AVAILABLE DATA:
=== Section Start ===
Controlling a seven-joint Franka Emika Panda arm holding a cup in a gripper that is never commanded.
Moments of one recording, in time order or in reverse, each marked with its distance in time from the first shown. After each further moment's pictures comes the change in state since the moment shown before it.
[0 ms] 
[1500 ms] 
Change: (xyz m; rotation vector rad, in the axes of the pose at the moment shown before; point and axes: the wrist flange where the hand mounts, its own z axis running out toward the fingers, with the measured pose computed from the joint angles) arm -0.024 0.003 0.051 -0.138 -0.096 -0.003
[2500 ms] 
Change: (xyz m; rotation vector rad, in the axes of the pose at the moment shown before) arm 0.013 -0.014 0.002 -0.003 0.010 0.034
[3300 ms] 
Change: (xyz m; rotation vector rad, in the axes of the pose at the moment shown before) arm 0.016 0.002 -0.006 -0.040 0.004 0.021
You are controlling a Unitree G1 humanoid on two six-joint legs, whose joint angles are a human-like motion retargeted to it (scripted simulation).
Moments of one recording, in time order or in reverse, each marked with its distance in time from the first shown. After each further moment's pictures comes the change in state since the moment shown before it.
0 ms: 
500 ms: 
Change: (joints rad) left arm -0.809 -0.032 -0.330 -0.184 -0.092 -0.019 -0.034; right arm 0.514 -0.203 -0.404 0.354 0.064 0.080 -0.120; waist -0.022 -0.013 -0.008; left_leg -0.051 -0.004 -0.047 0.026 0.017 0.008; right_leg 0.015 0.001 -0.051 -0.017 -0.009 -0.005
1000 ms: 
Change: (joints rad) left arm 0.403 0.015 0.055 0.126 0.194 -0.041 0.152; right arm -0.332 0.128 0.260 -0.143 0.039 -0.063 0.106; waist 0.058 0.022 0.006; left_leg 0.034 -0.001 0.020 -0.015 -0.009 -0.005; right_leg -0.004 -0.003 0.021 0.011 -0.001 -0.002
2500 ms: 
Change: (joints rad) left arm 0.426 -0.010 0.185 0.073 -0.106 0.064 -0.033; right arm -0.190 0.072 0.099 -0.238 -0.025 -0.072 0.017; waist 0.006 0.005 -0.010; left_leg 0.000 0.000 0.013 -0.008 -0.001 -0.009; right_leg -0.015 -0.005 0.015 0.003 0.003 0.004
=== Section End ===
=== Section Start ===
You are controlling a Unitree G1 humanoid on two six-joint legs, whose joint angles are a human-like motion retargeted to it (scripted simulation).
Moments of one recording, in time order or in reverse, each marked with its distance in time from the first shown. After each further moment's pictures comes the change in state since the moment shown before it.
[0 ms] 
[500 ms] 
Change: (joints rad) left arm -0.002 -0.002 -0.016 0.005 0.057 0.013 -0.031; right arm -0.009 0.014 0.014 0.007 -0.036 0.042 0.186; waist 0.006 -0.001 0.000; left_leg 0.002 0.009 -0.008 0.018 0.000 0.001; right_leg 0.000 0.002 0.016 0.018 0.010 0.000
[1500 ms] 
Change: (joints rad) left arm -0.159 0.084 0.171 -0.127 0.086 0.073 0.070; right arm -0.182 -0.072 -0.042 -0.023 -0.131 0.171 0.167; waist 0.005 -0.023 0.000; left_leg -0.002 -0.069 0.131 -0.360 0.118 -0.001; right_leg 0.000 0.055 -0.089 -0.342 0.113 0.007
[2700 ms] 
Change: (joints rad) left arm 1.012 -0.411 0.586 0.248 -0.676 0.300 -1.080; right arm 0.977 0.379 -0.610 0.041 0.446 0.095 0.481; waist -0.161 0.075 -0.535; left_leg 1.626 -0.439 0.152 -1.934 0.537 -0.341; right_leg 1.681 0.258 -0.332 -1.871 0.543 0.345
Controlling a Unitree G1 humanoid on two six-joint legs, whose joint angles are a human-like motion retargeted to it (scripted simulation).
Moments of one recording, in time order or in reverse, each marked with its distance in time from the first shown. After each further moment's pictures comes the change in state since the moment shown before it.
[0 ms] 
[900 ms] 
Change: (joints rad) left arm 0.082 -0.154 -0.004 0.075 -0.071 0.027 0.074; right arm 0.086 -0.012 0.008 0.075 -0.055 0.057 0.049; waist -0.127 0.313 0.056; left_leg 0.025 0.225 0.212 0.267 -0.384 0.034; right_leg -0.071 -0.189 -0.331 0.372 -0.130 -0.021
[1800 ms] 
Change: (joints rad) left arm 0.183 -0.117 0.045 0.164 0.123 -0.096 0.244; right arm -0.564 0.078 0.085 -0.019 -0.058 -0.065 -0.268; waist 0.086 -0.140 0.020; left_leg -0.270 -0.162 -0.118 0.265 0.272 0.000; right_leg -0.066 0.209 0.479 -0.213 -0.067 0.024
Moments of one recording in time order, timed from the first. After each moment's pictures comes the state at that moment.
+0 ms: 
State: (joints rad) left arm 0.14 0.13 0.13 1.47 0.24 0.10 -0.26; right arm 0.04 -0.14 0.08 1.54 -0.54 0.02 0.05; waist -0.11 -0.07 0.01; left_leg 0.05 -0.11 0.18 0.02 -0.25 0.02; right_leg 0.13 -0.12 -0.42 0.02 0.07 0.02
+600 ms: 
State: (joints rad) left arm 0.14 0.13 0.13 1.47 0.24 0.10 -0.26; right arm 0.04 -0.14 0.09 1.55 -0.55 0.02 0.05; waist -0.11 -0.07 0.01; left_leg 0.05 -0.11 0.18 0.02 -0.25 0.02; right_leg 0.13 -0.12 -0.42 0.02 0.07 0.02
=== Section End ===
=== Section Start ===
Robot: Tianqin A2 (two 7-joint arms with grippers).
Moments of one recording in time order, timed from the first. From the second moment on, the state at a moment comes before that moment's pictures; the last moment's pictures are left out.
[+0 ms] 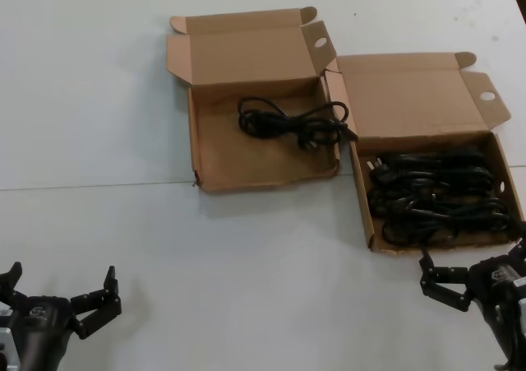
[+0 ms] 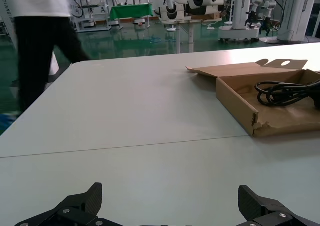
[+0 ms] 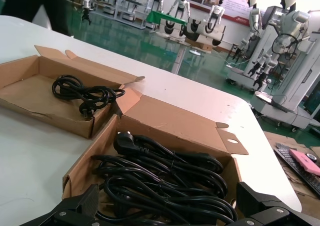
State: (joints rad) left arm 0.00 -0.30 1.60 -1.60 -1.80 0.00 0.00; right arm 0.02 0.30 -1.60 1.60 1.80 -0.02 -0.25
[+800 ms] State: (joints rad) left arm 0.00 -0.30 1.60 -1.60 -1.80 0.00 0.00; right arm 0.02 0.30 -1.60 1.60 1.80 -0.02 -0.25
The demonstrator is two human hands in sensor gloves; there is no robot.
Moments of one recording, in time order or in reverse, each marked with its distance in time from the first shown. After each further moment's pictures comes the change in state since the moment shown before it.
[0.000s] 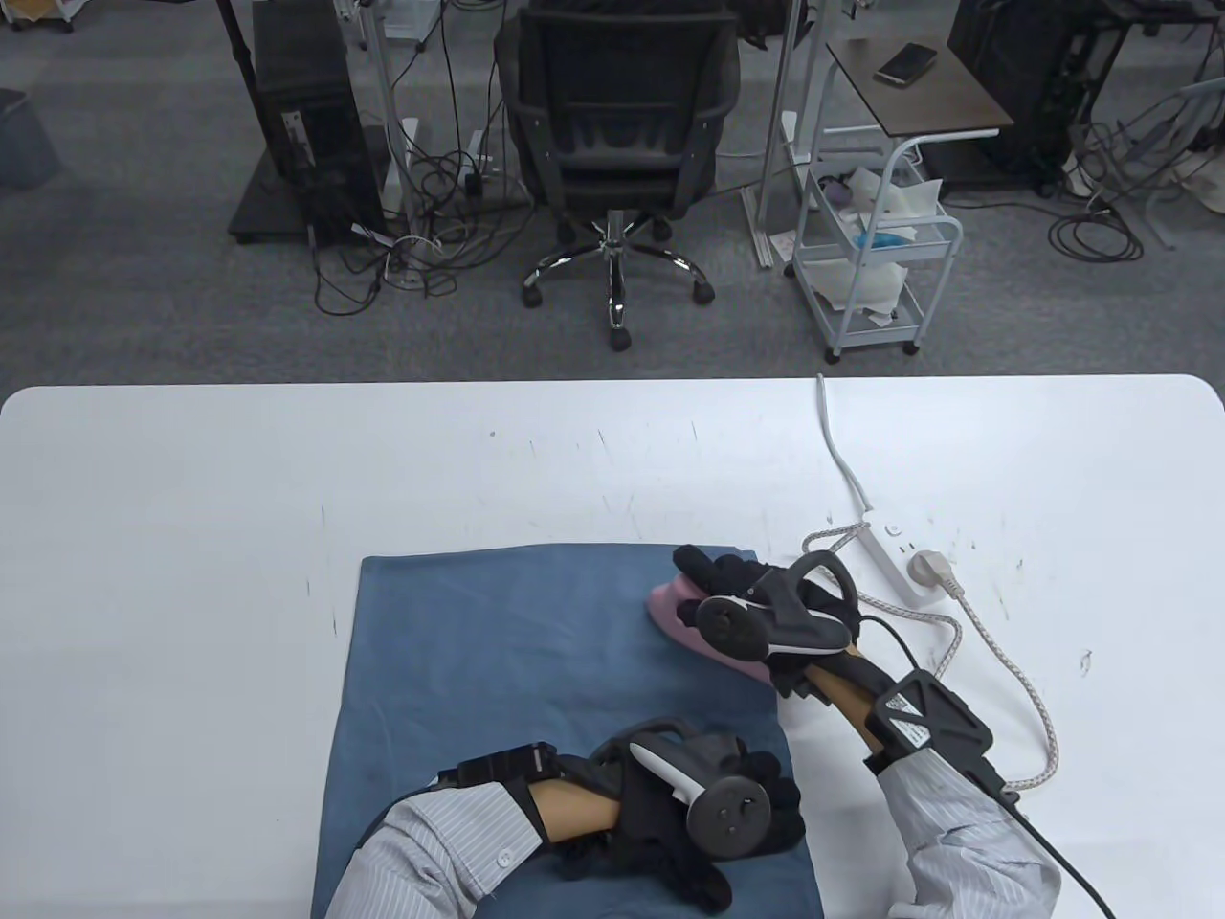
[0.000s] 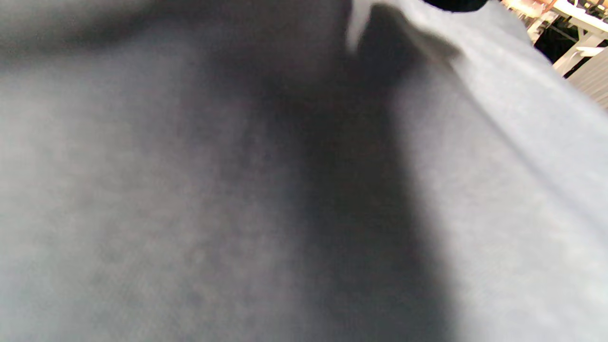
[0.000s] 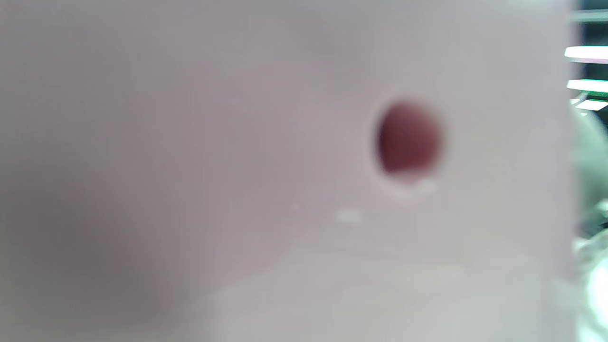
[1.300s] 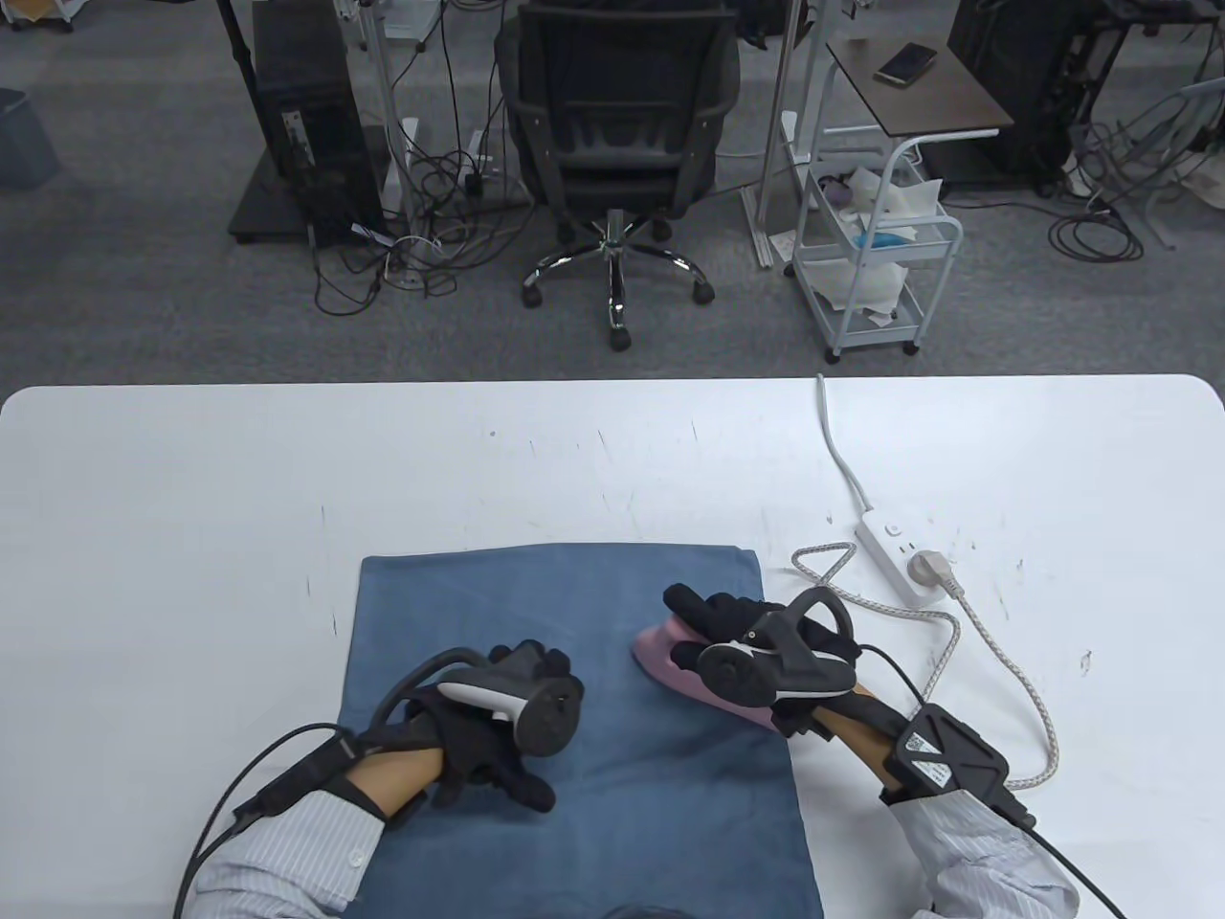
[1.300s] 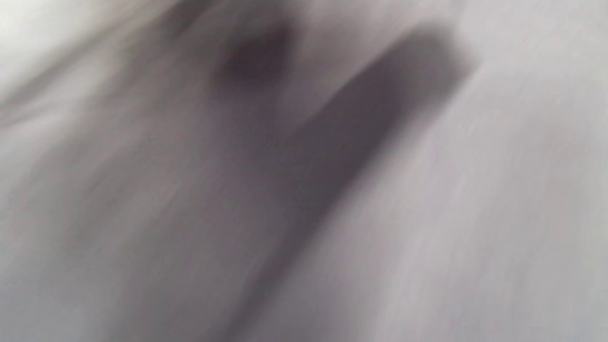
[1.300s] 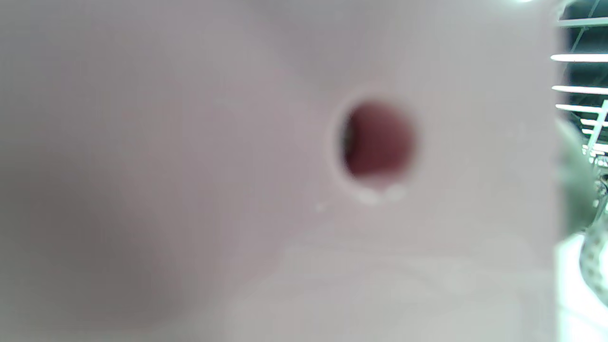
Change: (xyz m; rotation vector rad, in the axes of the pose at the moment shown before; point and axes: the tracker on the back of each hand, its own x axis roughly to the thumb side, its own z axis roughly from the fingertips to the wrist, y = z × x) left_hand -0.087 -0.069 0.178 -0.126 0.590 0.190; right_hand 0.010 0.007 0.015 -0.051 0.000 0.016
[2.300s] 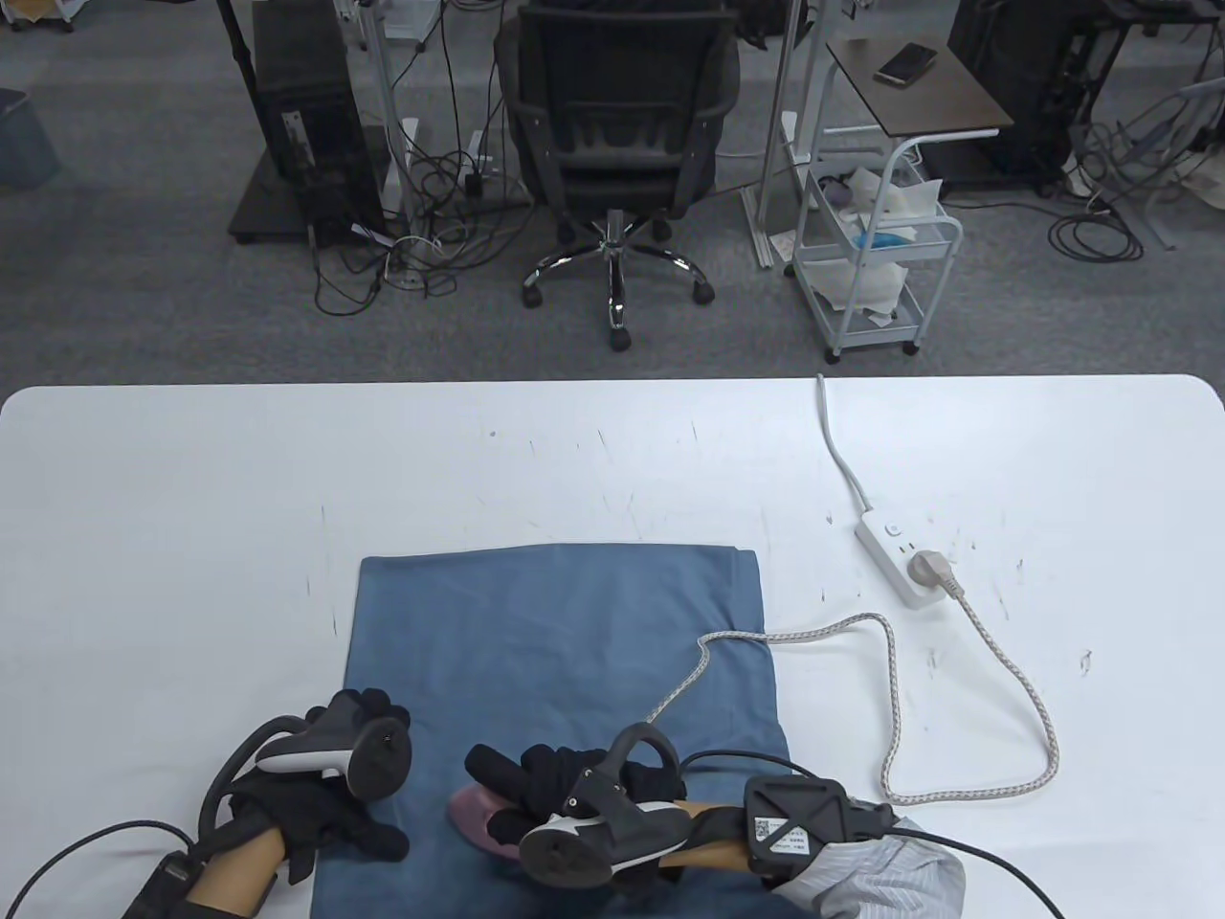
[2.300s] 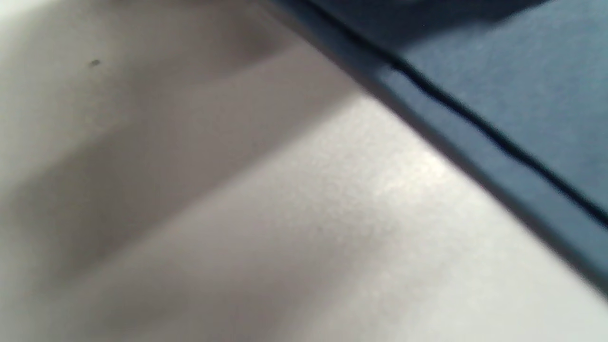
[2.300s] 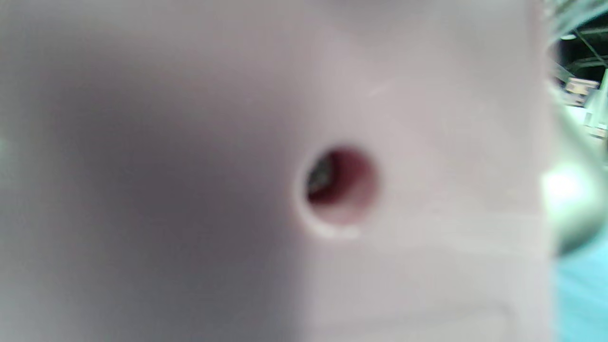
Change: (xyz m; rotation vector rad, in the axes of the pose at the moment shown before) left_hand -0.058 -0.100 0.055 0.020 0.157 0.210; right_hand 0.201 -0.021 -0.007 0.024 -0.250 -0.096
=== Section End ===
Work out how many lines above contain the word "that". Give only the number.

3